BOOK MATTERS

Salman Khan, author of The One World Schoolhouse: Education Reimagined (Twelve Books), needs no introduction, even though he has nothing to do with Bollywood. Named one of Time magazine’s “100 Most Influential People in the World” in 2012, he is the founder of Khan Academy, a virtual university reaching five million unique visitors every month. Over 15,000 classrooms in 234 countries use the lessons and software produced by the academy. How did this nonprofit, incorporated only in 2008, become such a phenomenon in a short time? The answer, simply put, is “Teaching” with a capital T. “I wanted to teach the way I wished that I myself had been taught,” Khan writes. “Which is to say, I hoped to convey the sheer joy of learning, the thrill of understanding the universe.” Eschewing a top-down model with its narrowly defined classrooms, Khan advocates a creative and more accessible, flexible approach. He points out, among other things, why learning and credentialing should be separate. Khan, who has an MBA from Harvard and three degrees from MIT, worked for a hedge fund before turning to education.
And Laughter Fell from the
Sky (William Morrow) is Jyotsna
Sreenivasan’s debut novel for
adults. She focused on children’s
fiction previously, and also wrote
three nonfiction books, including
one on the activist Ela Bhatt.
For her novel, Sreenivasan drew
inspiration not only from her experiences
as a daughter of Indian
immigrants, but from The House of
Mirth, a novel by Edith Wharton. The character Lily was
fascinating and frustrating because “her situation—the
need she felt to fit into her society by marrying the right
kind of person—seemed so similar to the situation
faced by many Indian-Americans,” writes Sreenivasan,
adding, “So, I wanted to explore a Lily-type character
who is a modern-day Indian-American woman.” Enter
Rasika. This dutiful daughter agrees to go along with
her family’s plans for her, although she is accomplished
and financially independent. That changes when she
reconnects with Abhay, an old family friend. They seem
to have little in common, but Rasika is attracted to him.
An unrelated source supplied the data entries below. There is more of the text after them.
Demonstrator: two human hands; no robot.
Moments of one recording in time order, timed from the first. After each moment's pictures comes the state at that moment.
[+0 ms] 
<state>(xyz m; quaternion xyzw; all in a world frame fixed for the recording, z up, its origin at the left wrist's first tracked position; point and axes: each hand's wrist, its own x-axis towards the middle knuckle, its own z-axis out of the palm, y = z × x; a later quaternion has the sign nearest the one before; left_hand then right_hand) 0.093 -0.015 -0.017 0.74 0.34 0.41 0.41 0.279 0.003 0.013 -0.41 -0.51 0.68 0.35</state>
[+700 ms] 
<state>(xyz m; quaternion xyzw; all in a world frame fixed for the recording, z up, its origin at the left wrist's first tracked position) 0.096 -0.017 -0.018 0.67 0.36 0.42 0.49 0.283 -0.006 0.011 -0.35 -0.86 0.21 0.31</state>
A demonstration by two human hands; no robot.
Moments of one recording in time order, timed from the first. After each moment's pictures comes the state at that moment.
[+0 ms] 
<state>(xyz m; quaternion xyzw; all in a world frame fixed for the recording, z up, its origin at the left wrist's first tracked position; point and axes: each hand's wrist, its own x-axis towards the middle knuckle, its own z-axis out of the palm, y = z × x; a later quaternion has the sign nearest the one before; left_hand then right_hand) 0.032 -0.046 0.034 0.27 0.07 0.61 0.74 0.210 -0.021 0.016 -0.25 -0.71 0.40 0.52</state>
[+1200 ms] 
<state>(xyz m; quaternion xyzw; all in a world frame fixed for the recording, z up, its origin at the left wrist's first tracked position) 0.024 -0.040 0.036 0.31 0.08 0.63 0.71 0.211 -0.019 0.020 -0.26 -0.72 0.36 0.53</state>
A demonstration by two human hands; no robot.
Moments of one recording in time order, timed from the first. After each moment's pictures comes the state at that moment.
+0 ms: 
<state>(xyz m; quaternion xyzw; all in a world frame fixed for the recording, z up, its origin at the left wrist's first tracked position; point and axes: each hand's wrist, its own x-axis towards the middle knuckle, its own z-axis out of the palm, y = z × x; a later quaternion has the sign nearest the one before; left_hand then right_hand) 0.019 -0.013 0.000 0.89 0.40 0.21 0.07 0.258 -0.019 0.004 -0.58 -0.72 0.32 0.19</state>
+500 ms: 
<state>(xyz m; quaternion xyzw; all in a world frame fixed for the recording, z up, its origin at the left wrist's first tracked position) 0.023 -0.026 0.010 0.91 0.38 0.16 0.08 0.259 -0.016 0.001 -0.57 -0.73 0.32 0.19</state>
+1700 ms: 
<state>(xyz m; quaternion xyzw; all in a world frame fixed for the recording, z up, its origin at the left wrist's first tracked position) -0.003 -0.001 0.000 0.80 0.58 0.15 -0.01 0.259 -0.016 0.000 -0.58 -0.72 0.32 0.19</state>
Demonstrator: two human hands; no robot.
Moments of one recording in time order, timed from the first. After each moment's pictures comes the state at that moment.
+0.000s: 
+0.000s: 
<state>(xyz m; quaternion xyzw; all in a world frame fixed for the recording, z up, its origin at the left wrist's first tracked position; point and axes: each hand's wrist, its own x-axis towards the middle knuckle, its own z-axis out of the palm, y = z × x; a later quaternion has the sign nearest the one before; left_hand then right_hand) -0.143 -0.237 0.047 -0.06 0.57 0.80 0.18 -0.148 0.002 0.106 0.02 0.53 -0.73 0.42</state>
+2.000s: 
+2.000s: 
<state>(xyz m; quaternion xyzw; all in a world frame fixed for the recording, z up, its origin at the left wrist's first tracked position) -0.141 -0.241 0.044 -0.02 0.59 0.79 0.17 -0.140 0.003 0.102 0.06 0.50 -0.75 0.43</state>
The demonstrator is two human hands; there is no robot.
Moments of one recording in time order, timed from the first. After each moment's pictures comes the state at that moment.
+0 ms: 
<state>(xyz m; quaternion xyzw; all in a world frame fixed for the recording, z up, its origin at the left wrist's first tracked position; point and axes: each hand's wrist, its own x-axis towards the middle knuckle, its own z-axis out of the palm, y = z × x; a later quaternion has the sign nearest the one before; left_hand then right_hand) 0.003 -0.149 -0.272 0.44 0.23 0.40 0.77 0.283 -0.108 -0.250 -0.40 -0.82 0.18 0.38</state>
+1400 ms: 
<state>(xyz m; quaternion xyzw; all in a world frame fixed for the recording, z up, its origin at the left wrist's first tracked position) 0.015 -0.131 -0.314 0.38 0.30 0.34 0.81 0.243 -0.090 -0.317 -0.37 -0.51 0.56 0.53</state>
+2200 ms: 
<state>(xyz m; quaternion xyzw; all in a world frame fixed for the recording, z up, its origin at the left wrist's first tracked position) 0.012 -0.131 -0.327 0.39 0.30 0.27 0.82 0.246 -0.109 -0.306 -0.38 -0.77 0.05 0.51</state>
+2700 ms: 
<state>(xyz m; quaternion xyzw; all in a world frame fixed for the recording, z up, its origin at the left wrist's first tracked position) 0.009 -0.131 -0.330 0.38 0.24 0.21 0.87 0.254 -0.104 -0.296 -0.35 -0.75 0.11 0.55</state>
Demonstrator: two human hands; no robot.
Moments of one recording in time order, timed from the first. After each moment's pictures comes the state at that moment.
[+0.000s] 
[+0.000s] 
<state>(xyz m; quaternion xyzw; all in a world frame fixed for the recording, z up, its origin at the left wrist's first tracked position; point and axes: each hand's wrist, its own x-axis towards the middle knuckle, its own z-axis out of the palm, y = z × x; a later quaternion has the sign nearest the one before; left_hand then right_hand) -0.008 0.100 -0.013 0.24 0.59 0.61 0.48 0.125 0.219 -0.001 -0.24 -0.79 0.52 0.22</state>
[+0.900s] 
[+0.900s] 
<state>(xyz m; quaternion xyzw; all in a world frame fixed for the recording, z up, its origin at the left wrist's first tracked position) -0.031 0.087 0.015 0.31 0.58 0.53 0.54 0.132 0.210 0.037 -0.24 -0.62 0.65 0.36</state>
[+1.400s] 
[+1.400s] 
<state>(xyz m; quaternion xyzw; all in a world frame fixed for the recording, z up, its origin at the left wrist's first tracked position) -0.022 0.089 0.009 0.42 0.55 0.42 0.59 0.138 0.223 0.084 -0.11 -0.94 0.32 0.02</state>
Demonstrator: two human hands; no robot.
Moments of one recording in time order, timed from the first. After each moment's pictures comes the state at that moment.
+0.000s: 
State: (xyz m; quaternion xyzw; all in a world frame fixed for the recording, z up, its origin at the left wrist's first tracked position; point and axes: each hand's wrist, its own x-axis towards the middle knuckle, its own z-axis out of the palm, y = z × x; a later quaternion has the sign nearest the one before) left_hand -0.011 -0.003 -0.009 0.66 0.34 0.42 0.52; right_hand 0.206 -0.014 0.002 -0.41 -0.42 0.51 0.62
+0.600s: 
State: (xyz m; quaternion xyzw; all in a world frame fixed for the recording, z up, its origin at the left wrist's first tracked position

Sreenivasan created an online Gender Equality Bookstore
and a website called SecondGenStories.
In Tarun Tejpal’s The Story of
My Assassins (Melville House),
five assassins are out to get the
narrator, who is an India-based
investigative journalist and a
philanderer. He has no problem,
and is even pleased, when his
mistress comes to the defense
of the assassins. Why? Because
the narrator’s mistress, who sees
the assassins as mere pawns in a larger dirty game, becomes more amorous when she is
drawn to another passion—activism. This may sound
bizarrely funny. True, it’s fiction, but the broader outlines
of the story were inspired by Tejpal’s own experiences
as a muckraking journalist and founding editor of Tehelka,
a newsweekly. Known for its explosive exposés of
corruption and criminality in India, Tehelka almost went
out of business due to pressure from high places. But it
survived, with vigorous public support, and continues
to thrive under the editorship of Shoma Chaudhury. As
for Tejpal’s latest novel (his second), it is “a masterful
account of 21st-century ambition, inequality, and power
from one of India’s most fearless writers,” according to
author Katherine Boo.
Aatish Taseer’s Stranger to
History: A Son’s Journey Through
Islamic Lands (Graywolf Press)
finally gets its well-deserved release
in the U.S. Earlier, it was
published to acclaim in India and
the U.K. He is the son of Indian
journalist Tavleen Singh and the
late Salmaan Taseer, a Pakistani
governor who was murdered
last year because of his opposition
to blasphemy laws targeting minorities. Aatish Taseer’s journey from Turkey and Saudi Arabia to Iran
and Pakistan is more than a travelogue. It’s a memoir,
even a quest to understand his complex heritage straddling
two religions and two nations. He reflects on his
troubled relationship with a largely absent father, and
his attempts to reconcile with him. “My aim was to
tie together the two threads of experience from that
summer: the new, energized Islamic identity working
on young Muslims and my own late discovery of my
father’s religion,” Taseer writes. The book was finished
well before his father’s untimely death, but it ends with
another tragic event: the assassination of Benazir Bhutto.
His novels are titled The Temple-Goers and Noon.